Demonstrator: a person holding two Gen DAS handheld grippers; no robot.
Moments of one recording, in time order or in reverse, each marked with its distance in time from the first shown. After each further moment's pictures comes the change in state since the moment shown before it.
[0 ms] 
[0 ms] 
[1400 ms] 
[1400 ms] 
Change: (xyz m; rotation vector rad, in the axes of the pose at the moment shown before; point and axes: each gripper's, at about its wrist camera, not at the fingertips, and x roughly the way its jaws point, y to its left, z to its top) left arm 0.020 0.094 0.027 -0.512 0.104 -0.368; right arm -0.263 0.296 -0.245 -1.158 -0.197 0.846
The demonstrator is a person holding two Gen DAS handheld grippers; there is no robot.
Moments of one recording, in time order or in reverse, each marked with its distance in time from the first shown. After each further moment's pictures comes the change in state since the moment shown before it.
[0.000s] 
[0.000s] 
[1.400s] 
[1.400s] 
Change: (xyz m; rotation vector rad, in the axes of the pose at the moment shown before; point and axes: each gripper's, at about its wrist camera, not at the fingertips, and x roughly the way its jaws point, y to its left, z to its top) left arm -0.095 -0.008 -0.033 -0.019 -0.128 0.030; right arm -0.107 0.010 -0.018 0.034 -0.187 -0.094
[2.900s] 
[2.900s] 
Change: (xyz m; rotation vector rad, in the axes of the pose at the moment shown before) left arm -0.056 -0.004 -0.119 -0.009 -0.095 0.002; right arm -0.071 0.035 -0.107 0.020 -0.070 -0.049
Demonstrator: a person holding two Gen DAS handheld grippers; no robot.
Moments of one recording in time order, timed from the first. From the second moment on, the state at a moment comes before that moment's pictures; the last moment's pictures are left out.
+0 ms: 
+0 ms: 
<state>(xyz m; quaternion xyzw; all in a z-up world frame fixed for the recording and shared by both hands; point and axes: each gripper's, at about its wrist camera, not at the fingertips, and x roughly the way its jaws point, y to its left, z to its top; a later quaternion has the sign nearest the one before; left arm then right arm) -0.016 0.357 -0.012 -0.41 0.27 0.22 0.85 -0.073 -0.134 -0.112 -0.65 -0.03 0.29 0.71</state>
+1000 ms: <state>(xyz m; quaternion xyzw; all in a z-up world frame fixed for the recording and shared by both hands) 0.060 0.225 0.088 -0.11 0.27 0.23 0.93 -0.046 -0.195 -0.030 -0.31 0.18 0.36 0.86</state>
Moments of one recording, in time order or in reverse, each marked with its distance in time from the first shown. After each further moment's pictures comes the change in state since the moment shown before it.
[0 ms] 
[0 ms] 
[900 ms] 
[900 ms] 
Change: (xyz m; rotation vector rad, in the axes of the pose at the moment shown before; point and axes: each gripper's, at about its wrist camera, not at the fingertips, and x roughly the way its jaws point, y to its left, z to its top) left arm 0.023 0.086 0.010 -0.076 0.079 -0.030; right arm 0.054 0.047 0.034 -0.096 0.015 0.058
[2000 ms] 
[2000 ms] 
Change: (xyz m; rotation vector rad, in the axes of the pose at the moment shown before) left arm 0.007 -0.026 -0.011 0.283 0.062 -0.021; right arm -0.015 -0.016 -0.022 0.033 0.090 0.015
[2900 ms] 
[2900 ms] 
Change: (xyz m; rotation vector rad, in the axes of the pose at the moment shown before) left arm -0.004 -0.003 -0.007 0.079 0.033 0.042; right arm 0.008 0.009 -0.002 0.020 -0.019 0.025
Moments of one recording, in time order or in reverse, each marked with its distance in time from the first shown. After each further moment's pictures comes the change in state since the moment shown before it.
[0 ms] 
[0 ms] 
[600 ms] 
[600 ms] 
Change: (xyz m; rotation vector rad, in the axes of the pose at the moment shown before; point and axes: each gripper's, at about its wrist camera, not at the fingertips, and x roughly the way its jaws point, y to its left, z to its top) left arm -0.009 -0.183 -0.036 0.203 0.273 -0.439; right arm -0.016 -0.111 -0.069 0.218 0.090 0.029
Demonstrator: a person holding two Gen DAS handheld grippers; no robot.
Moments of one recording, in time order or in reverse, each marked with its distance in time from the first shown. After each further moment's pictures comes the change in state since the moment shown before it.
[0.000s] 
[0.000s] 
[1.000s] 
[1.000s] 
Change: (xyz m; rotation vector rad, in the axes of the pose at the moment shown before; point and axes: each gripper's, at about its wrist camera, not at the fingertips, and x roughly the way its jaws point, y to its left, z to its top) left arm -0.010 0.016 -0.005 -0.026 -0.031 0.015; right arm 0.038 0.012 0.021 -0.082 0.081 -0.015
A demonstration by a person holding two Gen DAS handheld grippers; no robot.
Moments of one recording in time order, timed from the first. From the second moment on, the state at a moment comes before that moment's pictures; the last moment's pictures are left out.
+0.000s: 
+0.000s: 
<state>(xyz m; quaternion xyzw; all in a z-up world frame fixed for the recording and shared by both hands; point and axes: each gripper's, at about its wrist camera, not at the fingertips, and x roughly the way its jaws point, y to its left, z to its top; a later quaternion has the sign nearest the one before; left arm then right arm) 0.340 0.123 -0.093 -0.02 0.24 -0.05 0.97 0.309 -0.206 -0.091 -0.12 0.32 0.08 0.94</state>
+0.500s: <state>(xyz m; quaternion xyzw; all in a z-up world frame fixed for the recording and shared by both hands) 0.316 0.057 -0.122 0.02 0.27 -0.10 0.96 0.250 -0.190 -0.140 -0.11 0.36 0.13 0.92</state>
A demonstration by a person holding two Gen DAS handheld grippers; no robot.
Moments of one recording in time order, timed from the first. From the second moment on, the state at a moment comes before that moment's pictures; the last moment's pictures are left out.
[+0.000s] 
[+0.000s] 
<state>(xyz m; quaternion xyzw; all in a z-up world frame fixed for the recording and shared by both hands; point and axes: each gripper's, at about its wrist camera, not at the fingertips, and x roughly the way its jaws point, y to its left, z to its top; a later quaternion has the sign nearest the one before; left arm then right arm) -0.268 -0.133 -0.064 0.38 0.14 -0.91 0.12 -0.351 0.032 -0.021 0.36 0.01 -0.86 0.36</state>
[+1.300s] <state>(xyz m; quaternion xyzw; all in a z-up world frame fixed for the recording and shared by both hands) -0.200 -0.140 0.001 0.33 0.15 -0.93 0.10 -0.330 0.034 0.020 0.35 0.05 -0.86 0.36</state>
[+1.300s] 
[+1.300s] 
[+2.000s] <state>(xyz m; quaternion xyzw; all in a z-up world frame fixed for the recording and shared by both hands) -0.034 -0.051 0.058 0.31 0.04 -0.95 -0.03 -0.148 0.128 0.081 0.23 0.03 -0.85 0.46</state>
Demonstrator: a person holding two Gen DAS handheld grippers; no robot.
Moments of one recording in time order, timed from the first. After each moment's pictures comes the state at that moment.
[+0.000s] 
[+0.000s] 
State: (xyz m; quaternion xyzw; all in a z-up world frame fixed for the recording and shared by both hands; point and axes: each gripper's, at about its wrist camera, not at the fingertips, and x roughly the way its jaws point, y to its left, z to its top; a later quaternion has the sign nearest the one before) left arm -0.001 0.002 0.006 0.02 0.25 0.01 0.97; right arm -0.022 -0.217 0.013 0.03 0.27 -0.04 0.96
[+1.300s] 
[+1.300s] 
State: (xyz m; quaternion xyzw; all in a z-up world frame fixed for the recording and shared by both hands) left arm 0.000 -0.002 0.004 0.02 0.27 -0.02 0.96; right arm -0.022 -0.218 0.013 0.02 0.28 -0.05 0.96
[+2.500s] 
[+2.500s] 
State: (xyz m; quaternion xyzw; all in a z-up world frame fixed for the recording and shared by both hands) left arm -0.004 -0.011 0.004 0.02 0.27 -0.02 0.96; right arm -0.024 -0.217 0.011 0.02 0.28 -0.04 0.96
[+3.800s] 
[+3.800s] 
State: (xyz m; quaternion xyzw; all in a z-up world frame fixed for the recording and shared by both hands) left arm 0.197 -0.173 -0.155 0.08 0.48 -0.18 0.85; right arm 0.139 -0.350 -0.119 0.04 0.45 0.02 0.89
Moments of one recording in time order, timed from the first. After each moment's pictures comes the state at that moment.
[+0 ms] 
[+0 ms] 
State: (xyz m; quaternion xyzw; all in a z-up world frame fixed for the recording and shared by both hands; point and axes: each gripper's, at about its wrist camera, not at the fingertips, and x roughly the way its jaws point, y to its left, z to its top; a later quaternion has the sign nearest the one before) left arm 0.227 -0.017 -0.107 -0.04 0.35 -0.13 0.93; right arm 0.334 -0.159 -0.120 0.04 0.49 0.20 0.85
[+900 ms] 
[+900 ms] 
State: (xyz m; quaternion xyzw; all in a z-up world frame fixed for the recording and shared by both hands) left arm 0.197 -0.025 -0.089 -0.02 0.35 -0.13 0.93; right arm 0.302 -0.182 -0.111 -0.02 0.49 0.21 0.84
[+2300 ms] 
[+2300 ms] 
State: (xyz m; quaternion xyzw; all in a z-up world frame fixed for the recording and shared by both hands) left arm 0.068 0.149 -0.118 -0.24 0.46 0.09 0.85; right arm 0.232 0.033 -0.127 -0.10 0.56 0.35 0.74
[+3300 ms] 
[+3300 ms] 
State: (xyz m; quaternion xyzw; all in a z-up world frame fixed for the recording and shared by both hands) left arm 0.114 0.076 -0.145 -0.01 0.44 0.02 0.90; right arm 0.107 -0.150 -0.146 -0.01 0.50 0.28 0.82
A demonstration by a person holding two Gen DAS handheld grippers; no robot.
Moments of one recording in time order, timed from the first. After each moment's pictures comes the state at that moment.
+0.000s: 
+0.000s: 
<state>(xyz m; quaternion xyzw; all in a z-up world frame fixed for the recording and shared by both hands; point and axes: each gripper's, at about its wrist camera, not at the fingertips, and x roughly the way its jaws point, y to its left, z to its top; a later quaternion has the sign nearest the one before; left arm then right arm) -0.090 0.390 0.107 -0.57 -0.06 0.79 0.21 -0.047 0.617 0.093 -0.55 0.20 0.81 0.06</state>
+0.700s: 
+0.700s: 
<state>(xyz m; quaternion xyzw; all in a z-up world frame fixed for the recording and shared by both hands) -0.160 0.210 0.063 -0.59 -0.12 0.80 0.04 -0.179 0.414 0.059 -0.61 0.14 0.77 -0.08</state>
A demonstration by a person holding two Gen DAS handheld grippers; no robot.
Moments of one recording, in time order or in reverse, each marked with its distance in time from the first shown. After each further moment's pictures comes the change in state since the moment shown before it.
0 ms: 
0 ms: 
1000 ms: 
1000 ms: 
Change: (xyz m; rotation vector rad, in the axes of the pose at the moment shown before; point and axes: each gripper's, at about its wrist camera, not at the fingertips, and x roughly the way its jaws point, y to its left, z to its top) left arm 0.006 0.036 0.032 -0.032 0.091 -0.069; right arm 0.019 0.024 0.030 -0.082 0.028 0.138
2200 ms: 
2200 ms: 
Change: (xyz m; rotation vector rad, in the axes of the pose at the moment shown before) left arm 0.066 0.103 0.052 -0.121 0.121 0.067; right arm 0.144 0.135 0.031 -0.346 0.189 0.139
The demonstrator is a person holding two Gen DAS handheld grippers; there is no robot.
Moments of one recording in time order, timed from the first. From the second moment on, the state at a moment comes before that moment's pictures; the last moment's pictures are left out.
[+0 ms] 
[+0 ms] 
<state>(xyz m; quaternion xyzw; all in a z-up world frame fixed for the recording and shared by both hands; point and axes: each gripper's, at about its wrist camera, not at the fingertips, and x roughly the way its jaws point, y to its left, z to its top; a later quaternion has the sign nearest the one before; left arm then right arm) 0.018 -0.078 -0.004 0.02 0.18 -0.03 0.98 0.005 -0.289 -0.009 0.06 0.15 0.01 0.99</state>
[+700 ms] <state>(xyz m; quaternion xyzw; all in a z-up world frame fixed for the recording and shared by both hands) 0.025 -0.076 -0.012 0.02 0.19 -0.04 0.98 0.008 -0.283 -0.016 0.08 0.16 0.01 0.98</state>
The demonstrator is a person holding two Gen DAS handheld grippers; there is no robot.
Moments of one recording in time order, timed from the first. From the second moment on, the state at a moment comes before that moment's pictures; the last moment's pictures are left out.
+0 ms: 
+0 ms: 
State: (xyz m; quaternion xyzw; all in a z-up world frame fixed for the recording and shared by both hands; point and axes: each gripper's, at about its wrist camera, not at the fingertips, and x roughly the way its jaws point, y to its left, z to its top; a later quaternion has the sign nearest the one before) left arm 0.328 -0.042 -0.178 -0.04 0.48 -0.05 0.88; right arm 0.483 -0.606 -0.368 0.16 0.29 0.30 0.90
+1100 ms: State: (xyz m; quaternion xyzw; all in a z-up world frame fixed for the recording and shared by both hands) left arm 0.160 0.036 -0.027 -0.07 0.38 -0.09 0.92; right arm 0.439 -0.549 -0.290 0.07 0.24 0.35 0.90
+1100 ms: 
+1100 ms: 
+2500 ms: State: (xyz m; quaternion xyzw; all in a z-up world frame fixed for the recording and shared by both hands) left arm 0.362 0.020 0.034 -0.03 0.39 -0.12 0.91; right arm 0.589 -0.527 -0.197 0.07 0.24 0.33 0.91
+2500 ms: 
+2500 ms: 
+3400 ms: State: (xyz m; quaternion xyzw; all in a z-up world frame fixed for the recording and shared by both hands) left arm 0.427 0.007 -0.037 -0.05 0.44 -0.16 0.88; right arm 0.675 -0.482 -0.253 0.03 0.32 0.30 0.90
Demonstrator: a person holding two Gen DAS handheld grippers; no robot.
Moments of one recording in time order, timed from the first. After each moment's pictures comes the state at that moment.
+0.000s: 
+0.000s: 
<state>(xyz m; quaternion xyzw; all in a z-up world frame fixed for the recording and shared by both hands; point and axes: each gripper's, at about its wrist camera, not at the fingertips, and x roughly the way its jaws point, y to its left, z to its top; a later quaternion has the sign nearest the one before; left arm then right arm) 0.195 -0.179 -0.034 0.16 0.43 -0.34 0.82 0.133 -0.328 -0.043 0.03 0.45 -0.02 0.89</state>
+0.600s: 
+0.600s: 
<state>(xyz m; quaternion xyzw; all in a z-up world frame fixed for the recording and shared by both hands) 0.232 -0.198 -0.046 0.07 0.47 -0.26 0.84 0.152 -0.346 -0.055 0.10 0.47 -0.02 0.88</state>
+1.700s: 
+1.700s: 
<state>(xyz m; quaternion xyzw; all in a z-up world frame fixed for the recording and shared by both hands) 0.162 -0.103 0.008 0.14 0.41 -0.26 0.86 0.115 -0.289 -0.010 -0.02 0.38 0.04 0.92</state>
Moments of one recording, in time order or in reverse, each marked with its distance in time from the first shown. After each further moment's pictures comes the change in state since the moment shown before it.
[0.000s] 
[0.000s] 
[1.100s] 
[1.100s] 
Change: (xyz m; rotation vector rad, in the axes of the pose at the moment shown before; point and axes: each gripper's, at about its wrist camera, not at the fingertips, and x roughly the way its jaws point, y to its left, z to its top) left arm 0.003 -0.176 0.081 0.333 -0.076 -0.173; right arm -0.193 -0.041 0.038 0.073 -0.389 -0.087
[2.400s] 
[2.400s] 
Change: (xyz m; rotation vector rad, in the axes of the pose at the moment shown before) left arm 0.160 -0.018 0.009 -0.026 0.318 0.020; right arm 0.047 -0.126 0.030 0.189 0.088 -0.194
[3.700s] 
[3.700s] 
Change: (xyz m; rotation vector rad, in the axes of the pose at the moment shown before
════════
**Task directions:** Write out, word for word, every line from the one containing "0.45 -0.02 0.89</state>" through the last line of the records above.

**Solution to this exercise:**
<state>(xyz m; quaternion xyzw; all in a z-up world frame fixed for the recording and shared by both hands; point and axes: each gripper's, at about its wrist camera, not at the fingertips, and x roughly the way its jaws point, y to its left, z to its top; a later quaternion has the sign nearest the one before; left arm then right arm) 0.195 -0.179 -0.034 0.16 0.43 -0.34 0.82 0.133 -0.328 -0.043 0.03 0.45 -0.02 0.89</state>
+0.600s: 
+0.600s: 
<state>(xyz m; quaternion xyzw; all in a z-up world frame fixed for the recording and shared by both hands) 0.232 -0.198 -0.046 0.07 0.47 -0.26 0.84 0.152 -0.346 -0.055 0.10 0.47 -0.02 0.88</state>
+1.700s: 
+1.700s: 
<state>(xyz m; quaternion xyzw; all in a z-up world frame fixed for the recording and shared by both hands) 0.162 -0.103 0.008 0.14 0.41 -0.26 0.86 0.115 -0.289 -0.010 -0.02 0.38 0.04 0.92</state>
Moments of one recording, in time order or in reverse, each marked with its distance in time from the first shown. After each further moment's pictures comes the change in state since the moment shown before it.
[0.000s] 
[0.000s] 
[1.100s] 
[1.100s] 
Change: (xyz m; rotation vector rad, in the axes of the pose at the moment shown before; point and axes: each gripper's, at about its wrist camera, not at the fingertips, and x roughly the way its jaws point, y to its left, z to its top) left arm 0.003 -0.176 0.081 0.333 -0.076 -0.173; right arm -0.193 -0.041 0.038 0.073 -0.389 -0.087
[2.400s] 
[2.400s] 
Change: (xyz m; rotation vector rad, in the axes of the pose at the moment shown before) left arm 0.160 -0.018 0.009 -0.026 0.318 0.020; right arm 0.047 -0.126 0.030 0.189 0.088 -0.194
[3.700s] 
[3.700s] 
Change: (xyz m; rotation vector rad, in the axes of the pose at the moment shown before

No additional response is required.